From the data that follows, print exactly the lines starting at the one containing "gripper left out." and ending at the one containing "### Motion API"; include both of them and nothing more.

▶ [EXERCISE MATERIALS]:
▬▬▬

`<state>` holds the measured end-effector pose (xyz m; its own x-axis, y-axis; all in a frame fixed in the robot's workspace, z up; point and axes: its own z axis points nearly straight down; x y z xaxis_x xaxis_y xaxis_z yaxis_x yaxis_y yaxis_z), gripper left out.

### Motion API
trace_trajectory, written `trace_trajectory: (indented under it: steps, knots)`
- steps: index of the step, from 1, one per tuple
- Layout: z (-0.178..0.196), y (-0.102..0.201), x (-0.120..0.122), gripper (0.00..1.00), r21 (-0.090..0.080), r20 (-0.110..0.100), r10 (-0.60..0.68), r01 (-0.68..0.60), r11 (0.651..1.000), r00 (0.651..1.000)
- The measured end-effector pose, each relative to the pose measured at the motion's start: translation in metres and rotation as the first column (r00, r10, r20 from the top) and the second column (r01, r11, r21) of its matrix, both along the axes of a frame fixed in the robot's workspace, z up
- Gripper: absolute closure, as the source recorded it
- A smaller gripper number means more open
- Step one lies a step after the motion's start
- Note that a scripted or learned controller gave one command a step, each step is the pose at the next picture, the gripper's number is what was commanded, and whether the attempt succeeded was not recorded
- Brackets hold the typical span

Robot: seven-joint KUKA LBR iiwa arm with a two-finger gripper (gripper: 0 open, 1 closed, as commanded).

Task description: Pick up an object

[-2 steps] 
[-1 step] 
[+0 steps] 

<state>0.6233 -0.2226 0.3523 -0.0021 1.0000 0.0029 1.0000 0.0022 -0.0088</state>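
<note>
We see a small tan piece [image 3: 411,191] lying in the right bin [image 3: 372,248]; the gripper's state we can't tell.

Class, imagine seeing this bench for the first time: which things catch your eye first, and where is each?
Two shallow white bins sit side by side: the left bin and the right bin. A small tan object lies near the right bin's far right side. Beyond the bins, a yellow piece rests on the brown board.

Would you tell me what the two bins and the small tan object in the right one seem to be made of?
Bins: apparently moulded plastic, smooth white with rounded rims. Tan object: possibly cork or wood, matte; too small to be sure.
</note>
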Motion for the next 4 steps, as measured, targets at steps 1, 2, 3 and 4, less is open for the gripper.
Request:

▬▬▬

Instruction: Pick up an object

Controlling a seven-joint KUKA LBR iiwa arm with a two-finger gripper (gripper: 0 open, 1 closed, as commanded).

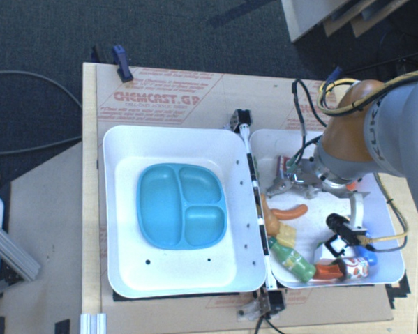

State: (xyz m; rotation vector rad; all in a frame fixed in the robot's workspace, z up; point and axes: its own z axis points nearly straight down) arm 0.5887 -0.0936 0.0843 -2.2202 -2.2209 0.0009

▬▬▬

▶ [THE ANSWER]:
`<state>` holds the measured end-effector pose (xyz m; its own x-axis, y-axis; all in a frame fixed in the robot's workspace, z up; point and axes: its own z axis points nearly straight down; x y z xaxis_x xaxis_y xaxis_z yaxis_x yaxis_y yaxis_z), gripper left out.

### Motion API

Nothing else belongs in the answer.